The Cubs, Dodgers and Yankees are rich teams in big markets. The (L.A.) Dodgers and Yankees have thrown their money at the game always feeling that anything less than a World Series Championship is failure. The Cubs, on the other hand, have been satisfied to just take the money from their fans and delivered mediocrity knowing they would still pack their quaint ballpark just by coming close to the playoffs every few years. Success at Wrigley Field has been measured by accountants not championships. It’s hard to like a team that has treated its long suffering fans so callously. Just think if they win the World Series this year they can ride that gravy train for another century. If is often joked about the Cubs that any team can have a bad century. But in fact the Cubs have had a tremendous century, they just haven’t won any championships. The lovable losers have been taking it to the bank for a long time now.
It was this attitude that eventually drove my loyalties from Wrigley Field to Comiskey Park and there they’ll stay in Chicago. I was drawn to the White Sox as, like me, they had to win to succeed. I felt closer to a team that had to produce results than one who was living on a type of inheritance and was milking it for all it was worth. It took a lot to drive me away from the team of my youth and the first place I ever saw a major league baseball game, but the Cubs did it.
My mother loves the Cubs and so if they do win I will be very happy for her and the other Cub fans so desperately praying for their beloved Cubbies to finally break the fabled curse. The same goes for the players who will be the real champions if they can pull it off. However, the ownership of this fabled franchise should not be let off the hook. They could have pulled this off much sooner with the resources at their command. The reason the Cubs have not won the World Series since 1908 is not due to the players or fans, but due to the callous economic interests of the various owners over the years.

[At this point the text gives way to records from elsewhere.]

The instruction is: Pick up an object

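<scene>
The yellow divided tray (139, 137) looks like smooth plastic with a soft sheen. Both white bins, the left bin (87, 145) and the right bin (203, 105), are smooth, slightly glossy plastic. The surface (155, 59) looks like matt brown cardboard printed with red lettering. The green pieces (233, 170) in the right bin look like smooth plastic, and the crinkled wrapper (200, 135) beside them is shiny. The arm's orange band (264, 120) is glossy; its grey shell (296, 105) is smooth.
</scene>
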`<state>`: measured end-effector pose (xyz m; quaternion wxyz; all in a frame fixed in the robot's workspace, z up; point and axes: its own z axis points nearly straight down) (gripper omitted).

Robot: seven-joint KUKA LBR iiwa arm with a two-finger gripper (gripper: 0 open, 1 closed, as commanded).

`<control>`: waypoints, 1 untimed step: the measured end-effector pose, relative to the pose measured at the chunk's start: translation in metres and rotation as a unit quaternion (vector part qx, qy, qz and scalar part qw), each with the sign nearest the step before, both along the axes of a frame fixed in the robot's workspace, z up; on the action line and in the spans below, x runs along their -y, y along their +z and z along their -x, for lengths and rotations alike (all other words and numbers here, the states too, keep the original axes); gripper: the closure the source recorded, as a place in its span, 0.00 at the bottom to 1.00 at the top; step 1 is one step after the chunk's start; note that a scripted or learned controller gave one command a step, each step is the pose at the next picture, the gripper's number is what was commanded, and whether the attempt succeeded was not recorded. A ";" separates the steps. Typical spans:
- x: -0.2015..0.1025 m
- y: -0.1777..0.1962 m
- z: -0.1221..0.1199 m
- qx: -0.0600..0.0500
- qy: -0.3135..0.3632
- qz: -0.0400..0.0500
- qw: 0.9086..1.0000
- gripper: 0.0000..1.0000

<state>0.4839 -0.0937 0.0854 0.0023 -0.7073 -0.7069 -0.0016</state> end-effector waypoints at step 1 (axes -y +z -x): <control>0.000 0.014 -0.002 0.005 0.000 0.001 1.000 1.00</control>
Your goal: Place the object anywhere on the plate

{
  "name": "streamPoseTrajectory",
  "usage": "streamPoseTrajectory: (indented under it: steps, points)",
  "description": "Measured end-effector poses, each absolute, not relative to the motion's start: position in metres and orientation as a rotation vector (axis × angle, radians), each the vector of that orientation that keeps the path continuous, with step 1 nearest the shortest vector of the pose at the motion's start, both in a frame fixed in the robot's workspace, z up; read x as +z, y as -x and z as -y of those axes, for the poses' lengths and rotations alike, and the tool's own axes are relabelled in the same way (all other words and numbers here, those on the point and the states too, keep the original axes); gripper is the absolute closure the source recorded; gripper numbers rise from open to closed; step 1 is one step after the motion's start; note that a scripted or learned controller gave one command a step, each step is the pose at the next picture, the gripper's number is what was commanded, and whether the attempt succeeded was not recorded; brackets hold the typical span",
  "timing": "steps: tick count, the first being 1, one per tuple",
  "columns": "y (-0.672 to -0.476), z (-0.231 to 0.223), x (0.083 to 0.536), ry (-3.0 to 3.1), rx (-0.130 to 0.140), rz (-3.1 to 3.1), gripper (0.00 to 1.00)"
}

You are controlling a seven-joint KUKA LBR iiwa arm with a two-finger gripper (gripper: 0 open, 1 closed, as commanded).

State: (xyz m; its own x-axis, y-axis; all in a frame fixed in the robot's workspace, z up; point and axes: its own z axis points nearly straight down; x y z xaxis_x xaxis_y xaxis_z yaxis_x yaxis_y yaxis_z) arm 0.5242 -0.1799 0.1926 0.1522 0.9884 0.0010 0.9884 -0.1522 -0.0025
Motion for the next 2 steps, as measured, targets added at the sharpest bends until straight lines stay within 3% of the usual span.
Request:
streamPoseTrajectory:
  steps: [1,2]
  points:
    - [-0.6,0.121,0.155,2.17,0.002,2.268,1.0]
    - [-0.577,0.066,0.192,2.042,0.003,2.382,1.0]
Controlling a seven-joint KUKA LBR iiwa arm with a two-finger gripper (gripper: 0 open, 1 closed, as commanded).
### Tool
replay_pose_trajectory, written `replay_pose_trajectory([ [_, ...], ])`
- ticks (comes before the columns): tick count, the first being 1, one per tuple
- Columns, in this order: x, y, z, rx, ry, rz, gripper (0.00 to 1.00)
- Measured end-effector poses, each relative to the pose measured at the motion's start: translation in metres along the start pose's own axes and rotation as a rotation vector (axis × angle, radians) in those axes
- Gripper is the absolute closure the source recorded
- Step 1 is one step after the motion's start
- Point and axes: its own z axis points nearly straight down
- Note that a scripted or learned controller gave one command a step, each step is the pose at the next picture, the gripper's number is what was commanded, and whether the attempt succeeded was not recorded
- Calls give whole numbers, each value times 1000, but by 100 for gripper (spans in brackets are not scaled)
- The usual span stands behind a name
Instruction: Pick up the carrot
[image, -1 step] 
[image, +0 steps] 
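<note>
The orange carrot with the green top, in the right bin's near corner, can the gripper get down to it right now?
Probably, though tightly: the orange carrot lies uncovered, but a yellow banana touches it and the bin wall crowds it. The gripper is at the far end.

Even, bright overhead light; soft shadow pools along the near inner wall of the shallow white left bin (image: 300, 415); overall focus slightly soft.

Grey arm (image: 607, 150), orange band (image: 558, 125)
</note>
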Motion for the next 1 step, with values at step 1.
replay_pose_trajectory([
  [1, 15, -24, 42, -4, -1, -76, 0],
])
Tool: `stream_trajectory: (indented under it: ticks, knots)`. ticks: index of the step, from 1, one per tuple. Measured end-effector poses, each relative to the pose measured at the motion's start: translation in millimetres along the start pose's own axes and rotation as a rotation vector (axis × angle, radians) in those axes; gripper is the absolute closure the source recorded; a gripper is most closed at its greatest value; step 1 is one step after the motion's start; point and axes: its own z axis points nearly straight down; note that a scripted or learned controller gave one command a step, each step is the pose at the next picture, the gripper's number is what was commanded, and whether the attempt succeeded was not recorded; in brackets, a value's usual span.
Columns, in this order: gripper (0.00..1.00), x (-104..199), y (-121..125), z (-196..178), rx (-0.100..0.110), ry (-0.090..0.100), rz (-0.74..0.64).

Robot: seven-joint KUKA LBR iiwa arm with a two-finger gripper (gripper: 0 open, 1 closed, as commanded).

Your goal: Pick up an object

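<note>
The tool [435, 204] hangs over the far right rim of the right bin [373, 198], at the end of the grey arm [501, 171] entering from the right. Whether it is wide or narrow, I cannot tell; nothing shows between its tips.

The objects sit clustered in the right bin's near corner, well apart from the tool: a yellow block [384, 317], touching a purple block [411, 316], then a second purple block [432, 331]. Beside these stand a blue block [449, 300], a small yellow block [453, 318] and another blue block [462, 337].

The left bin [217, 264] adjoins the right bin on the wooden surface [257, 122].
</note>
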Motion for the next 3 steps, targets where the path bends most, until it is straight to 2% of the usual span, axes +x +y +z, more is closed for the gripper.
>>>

I was lucky to visit Cooperstown and the Baseball Hall of Fame this summer. It was an amazing experience for someone who loves baseball and nothing moved me more than the plaque honoring Ernie Banks. Behind me in my office sits a framed scorecard my dad kept when he took me to a game in Wrigley Field on August 24th, 1962, the day after my ninth birthday. Warren Spahn pitched for the Milwaukee Braves and Hank Aaron hit a home run. A young player named Lou Brock was playing center field for the Cubs. Billy Williams was in right and Santo was on third. The Cubs lost. On the front of that scorecard are the autographs of Don Landrum, Ken Hubbs and the incomparable Ernie Banks all scored for me by my dad.
So for my mom, dad, Ernie and that beautiful game in 1962 I will root for the Cubs to make it this time in spite of the suits who have run the franchise so cynically for the last century. Terrible owners have given Chicago the Black Sox and a hundred years of frustration for generations of faithful Cub fans. It’s time to think about the game, not them.
“Let’s play two,” said Ernie, the most beautiful quote in baseball. For the next two weeks, I’ll be a Cubs fan.